About this task: Return the full listing word for word, but drop every picture from it.
=== Available records ===
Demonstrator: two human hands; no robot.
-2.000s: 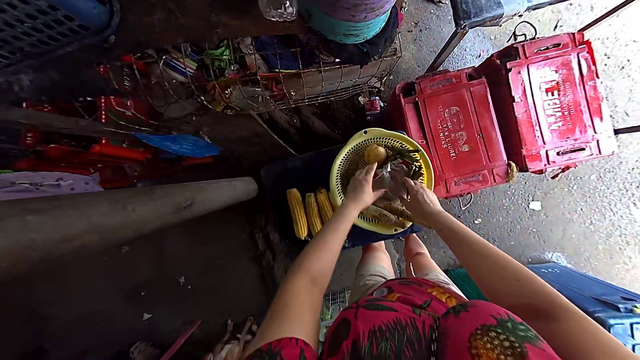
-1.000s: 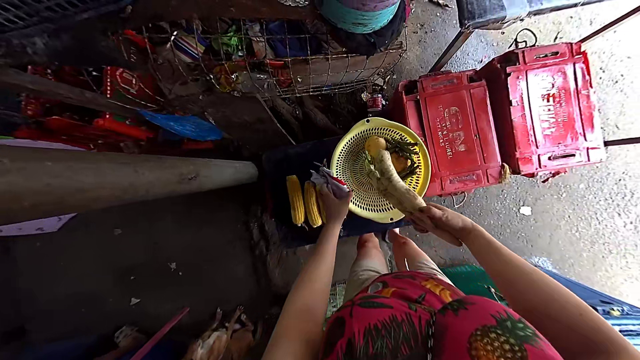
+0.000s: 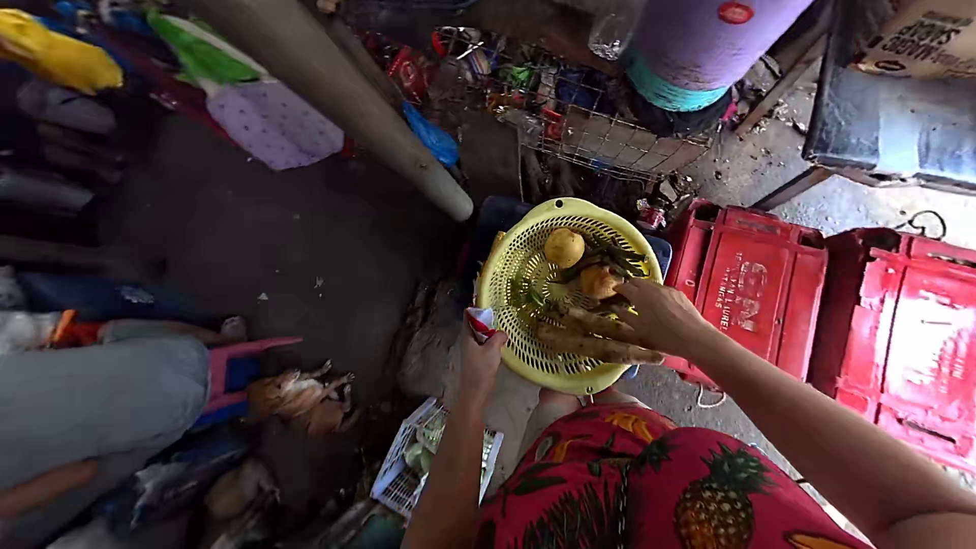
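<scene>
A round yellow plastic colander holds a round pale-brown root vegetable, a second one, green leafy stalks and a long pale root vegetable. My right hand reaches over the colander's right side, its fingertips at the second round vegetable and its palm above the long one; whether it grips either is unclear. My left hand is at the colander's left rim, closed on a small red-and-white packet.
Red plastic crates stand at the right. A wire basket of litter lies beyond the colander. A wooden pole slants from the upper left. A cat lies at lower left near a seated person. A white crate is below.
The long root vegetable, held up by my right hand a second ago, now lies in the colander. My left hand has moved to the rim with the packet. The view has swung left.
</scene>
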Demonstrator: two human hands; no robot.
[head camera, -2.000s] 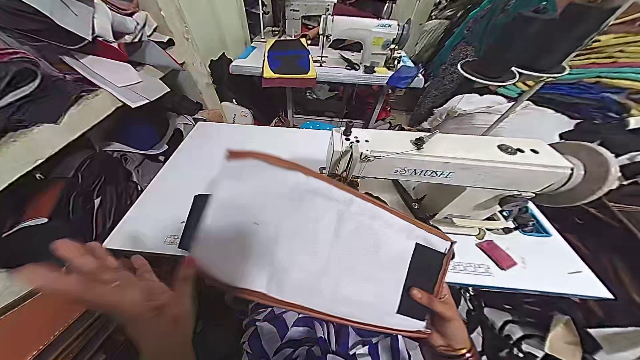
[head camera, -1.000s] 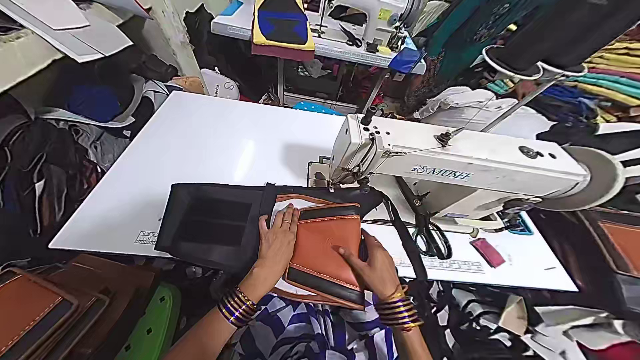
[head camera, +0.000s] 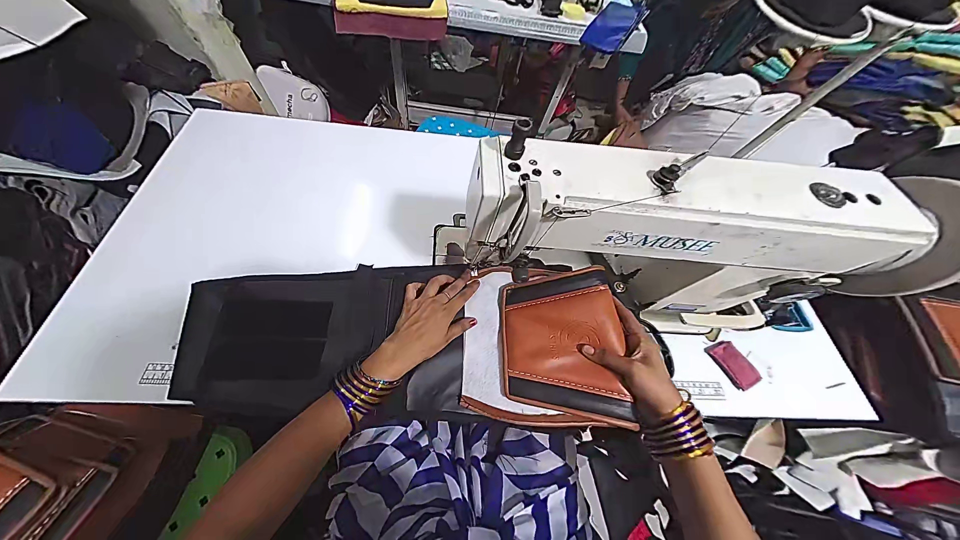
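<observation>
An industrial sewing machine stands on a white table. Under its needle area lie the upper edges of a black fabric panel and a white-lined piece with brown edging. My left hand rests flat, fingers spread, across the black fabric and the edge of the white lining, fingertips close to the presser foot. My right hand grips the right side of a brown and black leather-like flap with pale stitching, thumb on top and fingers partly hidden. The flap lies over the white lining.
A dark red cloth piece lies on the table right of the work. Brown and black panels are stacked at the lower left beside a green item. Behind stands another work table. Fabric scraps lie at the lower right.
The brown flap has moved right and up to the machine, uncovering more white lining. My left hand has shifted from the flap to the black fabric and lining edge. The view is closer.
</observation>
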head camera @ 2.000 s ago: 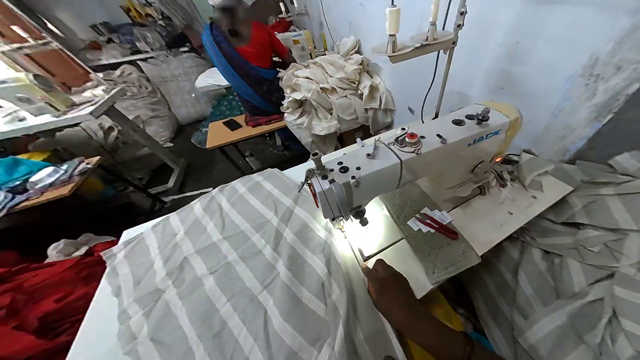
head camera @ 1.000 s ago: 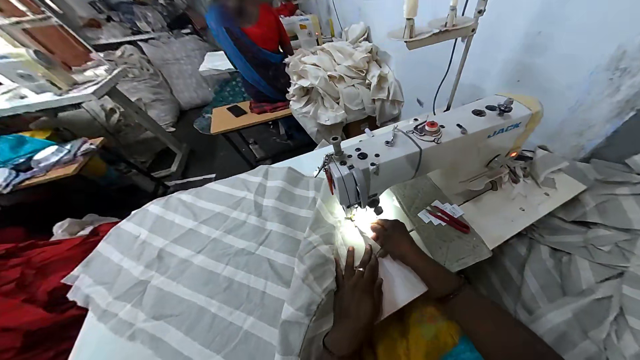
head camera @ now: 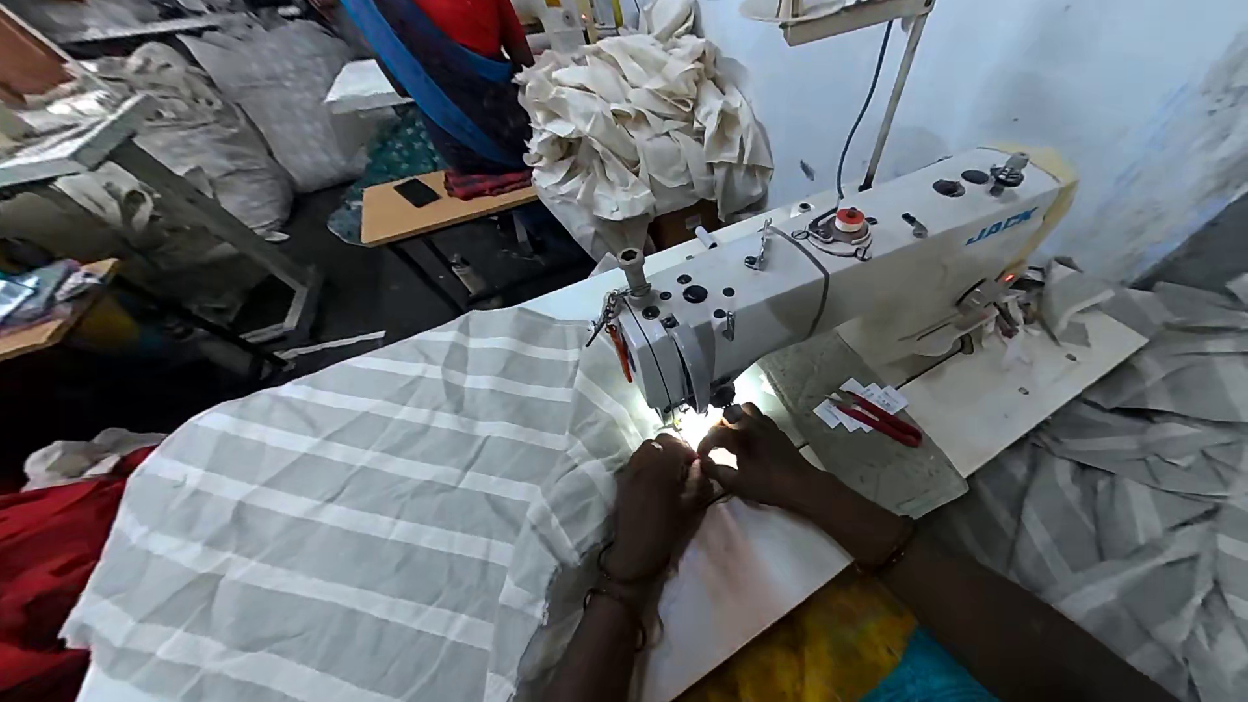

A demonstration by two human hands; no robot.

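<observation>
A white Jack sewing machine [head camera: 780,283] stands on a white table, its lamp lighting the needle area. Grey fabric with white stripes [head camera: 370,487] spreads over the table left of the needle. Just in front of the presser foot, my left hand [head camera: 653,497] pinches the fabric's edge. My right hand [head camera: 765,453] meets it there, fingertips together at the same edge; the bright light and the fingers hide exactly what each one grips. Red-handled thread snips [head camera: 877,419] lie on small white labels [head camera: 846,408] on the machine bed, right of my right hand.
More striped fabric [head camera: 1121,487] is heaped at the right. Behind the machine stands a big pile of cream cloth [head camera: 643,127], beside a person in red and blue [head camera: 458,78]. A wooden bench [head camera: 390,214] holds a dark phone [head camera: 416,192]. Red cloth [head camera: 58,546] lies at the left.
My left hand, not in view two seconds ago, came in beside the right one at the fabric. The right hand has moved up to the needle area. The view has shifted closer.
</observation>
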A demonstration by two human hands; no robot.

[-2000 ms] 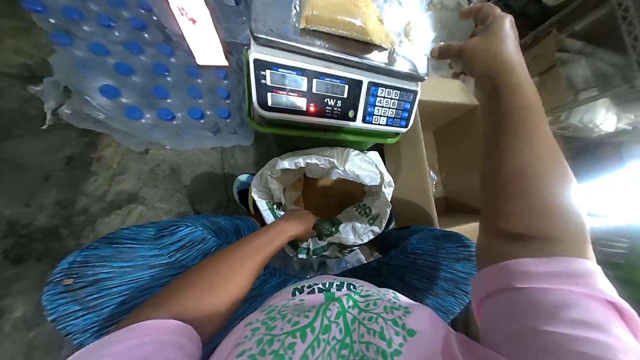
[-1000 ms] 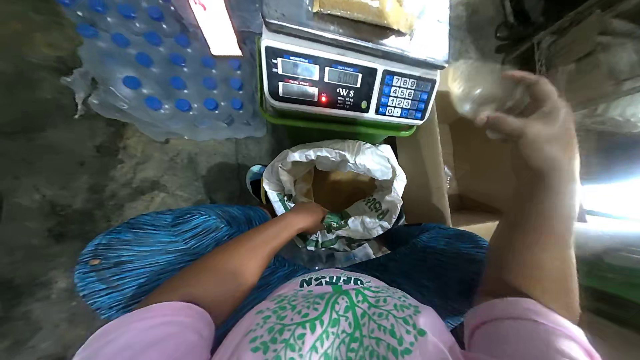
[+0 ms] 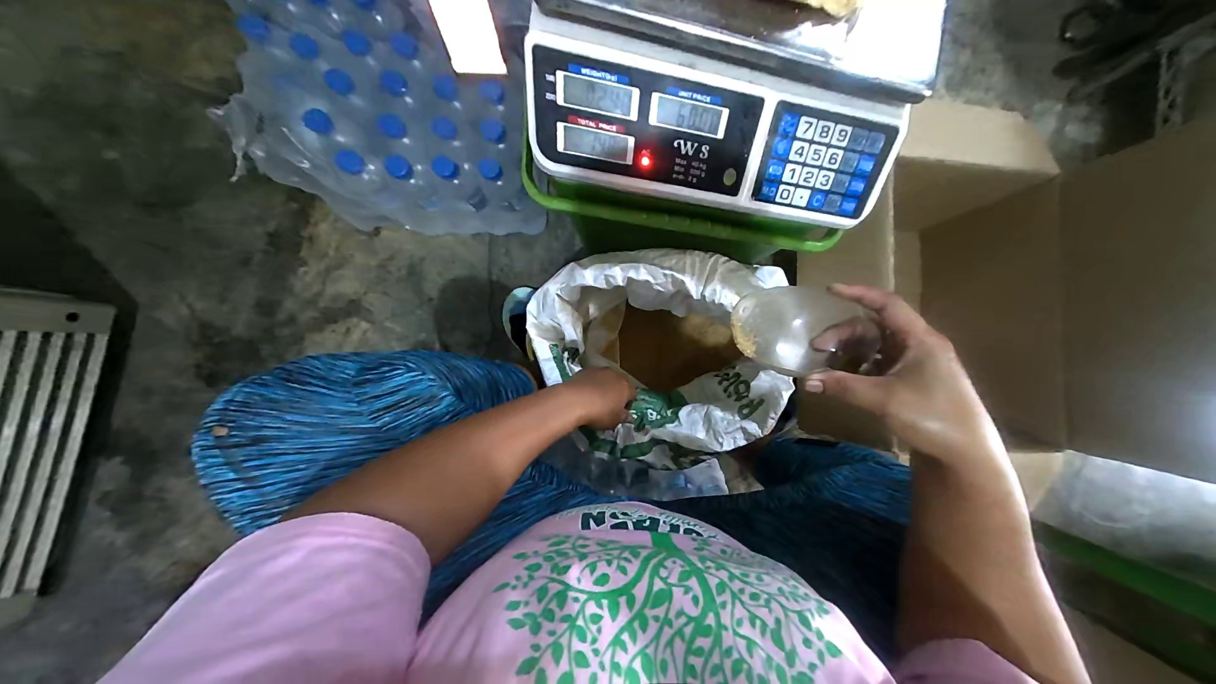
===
Response to the exercise:
Demonstrator: two human hands; no robot.
-2.000s: 
-1.000s: 
+0.000s: 
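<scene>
A round yellow plastic colander holds a round pale-brown root vegetable, a second one, green leafy stalks and a long pale root vegetable. My right hand reaches over the colander's right side, its fingertips at the second round vegetable and its palm above the long one; whether it grips either is unclear. My left hand is at the colander's left rim, closed on a small red-and-white packet.
Red plastic crates stand at the right. A wire basket of litter lies beyond the colander. A wooden pole slants from the upper left. A cat lies at lower left near a seated person. A white crate is below.
The long root vegetable, held up by my right hand a second ago, now lies in the colander. My left hand has moved to the rim with the packet. The view has swung left.
</scene>
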Demonstrator: two human hands; no robot.
[head camera, -2.000s] 
[head camera, -1.000s] 
[head camera, +0.000s] 
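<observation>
An industrial sewing machine stands on a white table. Under its needle area lie the upper edges of a black fabric panel and a white-lined piece with brown edging. My left hand rests flat, fingers spread, across the black fabric and the edge of the white lining, fingertips close to the presser foot. My right hand grips the right side of a brown and black leather-like flap with pale stitching, thumb on top and fingers partly hidden. The flap lies over the white lining.
A dark red cloth piece lies on the table right of the work. Brown and black panels are stacked at the lower left beside a green item. Behind stands another work table. Fabric scraps lie at the lower right.
The brown flap has moved right and up to the machine, uncovering more white lining. My left hand has shifted from the flap to the black fabric and lining edge. The view is closer.
</observation>
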head camera @ 2.000 s ago: 
head camera @ 1.000 s ago: 
head camera @ now: 

A demonstration by two human hands; no robot.

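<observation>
A white Jack sewing machine [head camera: 780,283] stands on a white table, its lamp lighting the needle area. Grey fabric with white stripes [head camera: 370,487] spreads over the table left of the needle. Just in front of the presser foot, my left hand [head camera: 653,497] pinches the fabric's edge. My right hand [head camera: 765,453] meets it there, fingertips together at the same edge; the bright light and the fingers hide exactly what each one grips. Red-handled thread snips [head camera: 877,419] lie on small white labels [head camera: 846,408] on the machine bed, right of my right hand.
More striped fabric [head camera: 1121,487] is heaped at the right. Behind the machine stands a big pile of cream cloth [head camera: 643,127], beside a person in red and blue [head camera: 458,78]. A wooden bench [head camera: 390,214] holds a dark phone [head camera: 416,192]. Red cloth [head camera: 58,546] lies at the left.
My left hand, not in view two seconds ago, came in beside the right one at the fabric. The right hand has moved up to the needle area. The view has shifted closer.
</observation>
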A demonstration by two human hands; no robot.

[-2000 ms] 
[-1000 ms] 
[+0 ms] 

The full answer has been given.